5. If a standalone (i.e. algorithm only without human-in-the-loop performance) was done:

   • Yes, in essence. The Femtec Laser System itself performs the anterior capsulotomy based on its internal programming and mechanical actions, without continuous human intervention during the laser firing sequence for the cut. The outcome metrics (circularity, centration, completeness, lack of tears) are direct performance indicators of the device on its own.
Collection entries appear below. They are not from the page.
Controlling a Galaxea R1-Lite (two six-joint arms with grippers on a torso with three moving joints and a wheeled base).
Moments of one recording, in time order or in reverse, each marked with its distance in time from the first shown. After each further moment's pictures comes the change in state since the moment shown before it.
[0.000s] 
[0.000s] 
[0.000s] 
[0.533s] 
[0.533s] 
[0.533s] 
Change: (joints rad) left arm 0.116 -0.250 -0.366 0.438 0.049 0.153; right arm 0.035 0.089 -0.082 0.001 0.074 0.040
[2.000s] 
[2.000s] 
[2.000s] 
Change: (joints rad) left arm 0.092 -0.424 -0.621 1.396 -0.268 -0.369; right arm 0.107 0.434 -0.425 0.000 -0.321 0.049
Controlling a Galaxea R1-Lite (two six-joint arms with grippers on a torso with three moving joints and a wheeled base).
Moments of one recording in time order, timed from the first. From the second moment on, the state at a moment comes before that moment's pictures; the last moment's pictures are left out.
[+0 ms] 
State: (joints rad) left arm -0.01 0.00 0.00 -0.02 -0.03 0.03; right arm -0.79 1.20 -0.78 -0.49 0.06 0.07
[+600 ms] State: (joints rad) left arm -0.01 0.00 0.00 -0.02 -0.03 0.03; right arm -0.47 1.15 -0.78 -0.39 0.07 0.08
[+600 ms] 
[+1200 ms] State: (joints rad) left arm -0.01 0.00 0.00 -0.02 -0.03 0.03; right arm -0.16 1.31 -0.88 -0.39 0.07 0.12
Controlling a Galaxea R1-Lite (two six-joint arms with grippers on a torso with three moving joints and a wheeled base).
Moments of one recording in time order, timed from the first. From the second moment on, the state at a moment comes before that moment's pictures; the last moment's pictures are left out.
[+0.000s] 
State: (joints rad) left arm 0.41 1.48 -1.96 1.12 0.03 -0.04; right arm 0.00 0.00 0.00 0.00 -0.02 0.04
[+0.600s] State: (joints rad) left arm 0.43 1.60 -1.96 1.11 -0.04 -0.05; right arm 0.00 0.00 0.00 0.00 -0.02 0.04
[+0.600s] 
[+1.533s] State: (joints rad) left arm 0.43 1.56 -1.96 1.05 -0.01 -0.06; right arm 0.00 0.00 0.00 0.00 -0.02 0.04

While a surgeon initiates and monitors the procedure, the cutting itself is an automated function of the device that was evaluated.

6. The type of ground truth used (expert consensus, pathology, outcomes data, etc.):

   • Clinical Trial: A combination of surgeon visual inspection (for centration), intraoperative and postoperative observations (for tears, IOL placement, overall course), and presumably objective measurements or assessments for circularity and pupil-centration (given the "significantly more circular" and "significantly more pupil-centered" statements, implying quantitative comparison).
   • Pre-clinical Testing: Objective measurements (for size, shape, centration, smoothness) in porcine eyes and optical phantoms.

7. The sample size for the training set:

   • The document does not specify a separate "training set" here, as this is a medical device for surgical intervention, not a machine learning model in the typical sense that would have a distinct training phase on a dataset of cases. The development process likely involved iterative design, bench testing, and optimization before the formal clinical trial. However, no specific "training set" figures are provided.

8. How the ground truth for the training set was established:

   • As no explicit "training set" for an AI algorithm is mentioned, this question is not applicable in the context of this device's description. The "training" for such a system would typically involve engineering development, calibration, and iterative testing to meet design specifications, guided by ophthalmic expertise and performance requirements, rather than a labeled dataset in the AI sense.